棠谢明前 第二章 深夜惊遇 忆如惊鸿
第二章:深夜惊遇 忆如惊鸿
夜深,已是亥时。
商贩们已收起了摊子,酒肆茶馆也早早打烊了。玩得越尽兴的人们越是疲惫,都各自回家准备休息了。
方仕胤站在湖边,湖水上倒映着他颀长的身影。
“姑娘,我很久没有那么开心过了,”他认真地说道,又从袖中拿出刚才的和田玉娃娃,“这个娃娃,我会好好收藏。”

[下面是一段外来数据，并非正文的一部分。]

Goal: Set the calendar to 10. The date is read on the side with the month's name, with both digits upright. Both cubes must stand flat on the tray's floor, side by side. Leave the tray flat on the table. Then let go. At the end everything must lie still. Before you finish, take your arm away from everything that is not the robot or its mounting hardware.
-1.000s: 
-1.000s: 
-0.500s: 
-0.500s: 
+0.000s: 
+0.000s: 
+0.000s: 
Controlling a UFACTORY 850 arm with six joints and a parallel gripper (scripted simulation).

他的睫毛很长,浓密睫毛中,那黑曜石般的眼睛藏着一丝情感。
晚风轻拂,沈棠清青丝微扬,她用指尖轻轻拨开脸上的发丝,微微一笑。
“公子,时候不早了,还是早些回去吧。”她道。
“嗯。那就告辞了。”
于是各自分散。离开的脚步有些迟疑,有些滞缓。但,终究在某个转弯处离散了。
大街上,只有星星点点的微光。巧菱提着一个灯笼照明,走在沈棠清前边。沈棠清缓缓走着,记忆仍停留在刚才与白衣少年相遇的时刻,不知道他的样子,也不知道他的名字,今后假如偶然相遇,还会认出彼此吗?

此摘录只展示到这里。